▶ ACTION ITEM:
The exercise asks you to copy every line below in which "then" appears.

▶ DATASET EXCERPT:
---------------

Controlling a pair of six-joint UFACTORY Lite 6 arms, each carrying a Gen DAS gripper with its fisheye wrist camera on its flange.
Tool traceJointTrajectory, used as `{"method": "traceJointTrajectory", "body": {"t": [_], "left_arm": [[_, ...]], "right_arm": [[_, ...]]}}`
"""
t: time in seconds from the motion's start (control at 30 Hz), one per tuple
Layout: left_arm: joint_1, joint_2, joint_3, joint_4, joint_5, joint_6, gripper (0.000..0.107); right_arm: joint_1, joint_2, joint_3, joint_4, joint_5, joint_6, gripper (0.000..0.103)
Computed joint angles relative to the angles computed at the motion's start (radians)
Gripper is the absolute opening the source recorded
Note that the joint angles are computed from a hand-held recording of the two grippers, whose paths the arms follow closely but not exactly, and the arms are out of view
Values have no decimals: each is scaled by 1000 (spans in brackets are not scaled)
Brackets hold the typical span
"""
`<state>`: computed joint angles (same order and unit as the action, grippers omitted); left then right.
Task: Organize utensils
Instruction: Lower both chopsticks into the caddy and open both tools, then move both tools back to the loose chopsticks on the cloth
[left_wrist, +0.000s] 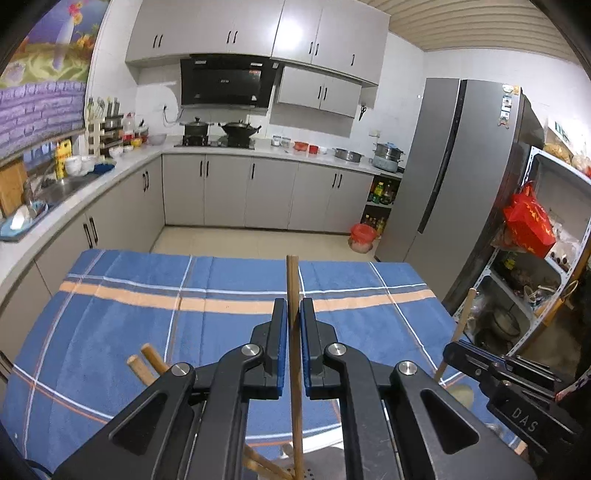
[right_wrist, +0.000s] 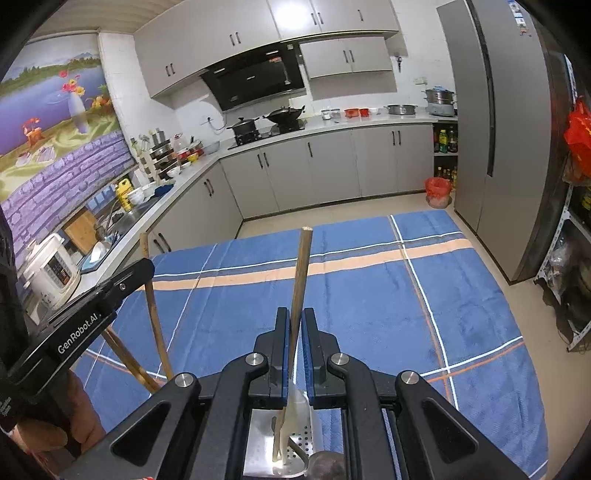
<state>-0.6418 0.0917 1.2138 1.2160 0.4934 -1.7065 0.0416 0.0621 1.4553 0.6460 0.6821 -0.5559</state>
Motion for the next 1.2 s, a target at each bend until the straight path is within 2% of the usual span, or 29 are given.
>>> {"method": "traceJointTrajectory", "body": {"t": [0.07,0.1,0.13,0.17,0.2,0.23,0.37,0.47,0.53,0.63,0.73,0.8,0.83,0.87,0.93,1.0,1.03,1.1,1.2], "left_arm": [[6,-18,-14,-38,-14,22,9],[5,-31,-20,-54,-9,31,14],[0,-43,-25,-65,-3,37,18],[-9,-63,-30,-74,9,42,26],[-21,-93,-40,-79,24,41,33],[-33,-110,-46,-76,38,33,36],[-120,-225,-56,-105,160,60,41],[-235,-344,-85,-130,287,67,47],[-330,-414,-120,-126,378,38,51],[-536,-510,-205,-140,542,-56,55],[-697,-535,-285,-175,632,-158,55],[-775,-528,-368,-218,610,-240,55],[-796,-516,-402,-235,586,-271,55],[-810,-493,-436,-255,545,-300,55],[-818,-420,-492,-266,430,-344,52],[-785,-345,-514,-283,313,-337,40],[-753,-320,-537,-290,220,-335,38],[-711,-274,-559,-278,101,-363,30],[-687,-179,-545,-228,11,-413,24]], "right_arm": [[16,-8,2,-22,-4,8,10],[20,-22,-8,-27,-7,2,12],[20,-37,-17,-28,-9,-4,20],[19,-46,-19,-26,-8,-8,29],[13,-63,-23,-18,-4,-17,32],[2,-85,-28,-10,2,-27,34],[-70,-167,-35,37,69,-70,35],[-177,-273,-73,93,163,-129,45],[-297,-375,-161,147,258,-211,51],[-477,-498,-327,172,421,-338,51],[-591,-589,-530,127,522,-444,51],[-619,-623,-638,94,559,-480,51],[-616,-637,-679,83,563,-492,45],[-600,-666,-732,65,554,-501,39],[-530,-724,-825,26,501,-490,35],[-496,-765,-890,5,466,-493,33],[-464,-787,-917,-10,441,-477,33],[-403,-787,-932,-31,393,-443,33],[-363,-823,-978,-59,356,-419,33]]}}
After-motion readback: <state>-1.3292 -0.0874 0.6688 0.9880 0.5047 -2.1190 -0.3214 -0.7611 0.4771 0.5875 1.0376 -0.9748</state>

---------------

▶ ANSWER SECTION:
`<state>`: computed joint angles (same order and unit as the action, grippers omitted); left then right.
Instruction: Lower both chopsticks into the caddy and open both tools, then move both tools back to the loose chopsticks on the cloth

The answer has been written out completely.